Speaking before markets opened this morning, President George W. Bush and the Treasury Department said the government would invest part of the bailout money in banks in return for an equity stake, a move similar to those announced by European governments yesterday.

Treasury Secretary Henry Paulson Jr. told nine of the nation’s leading bankers about the plan at a meeting Monday afternoon, and they agreed to participate for the good of the U.S. economy. Half of the $250 billion will go toward buying stock in nine big banks, including Wells Fargo & Co., Bank of America Corp. and Goldman Sachs Group Inc. The other half will go toward smaller banks and thrifts.

The U.S. government also said this morning that it would guarantee new debt issued by banks for three years, a move designed to encourage banks to pick up lending again, and that the Federal Reserve would start a program to become a last-resort buyer of commercial paper, helping businesses get money they need for day-to-day operations.

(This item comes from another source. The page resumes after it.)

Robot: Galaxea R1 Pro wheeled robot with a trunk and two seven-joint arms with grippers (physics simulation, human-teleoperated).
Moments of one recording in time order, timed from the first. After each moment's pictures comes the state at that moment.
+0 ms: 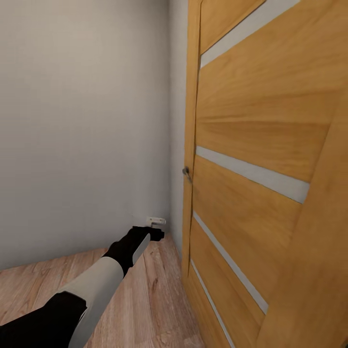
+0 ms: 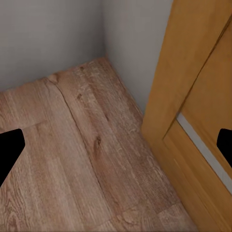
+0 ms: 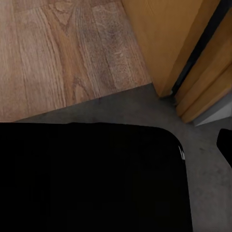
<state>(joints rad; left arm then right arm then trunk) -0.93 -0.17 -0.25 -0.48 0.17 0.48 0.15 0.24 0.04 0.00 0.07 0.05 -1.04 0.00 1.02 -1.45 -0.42</state>
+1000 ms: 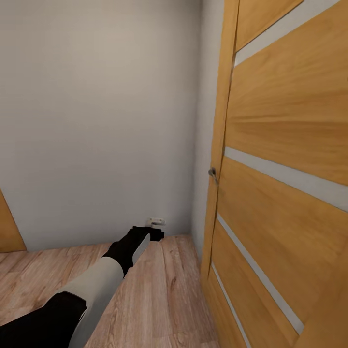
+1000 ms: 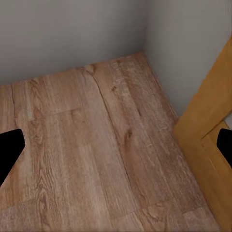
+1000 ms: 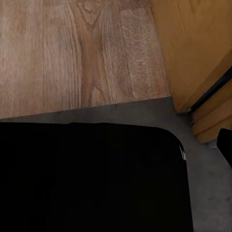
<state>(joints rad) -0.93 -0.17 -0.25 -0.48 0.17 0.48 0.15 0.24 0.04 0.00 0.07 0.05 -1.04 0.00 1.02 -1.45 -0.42</state>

In addition, the Federal Deposit Insurance Corp. increased its deposit insurance limit from the $250,000 announced earlier this month to an unlimited guarantee on accounts that don’t pay interest; several small-business customers, which often carry balances over the federal insurance limits, have been withdrawing their money from weaker banks and moving it to bigger, more stable ones.

In a speech at the Rose Garden this morning, President Bush called these moves “unprecedented and aggressive,” but also “limited and temporary.”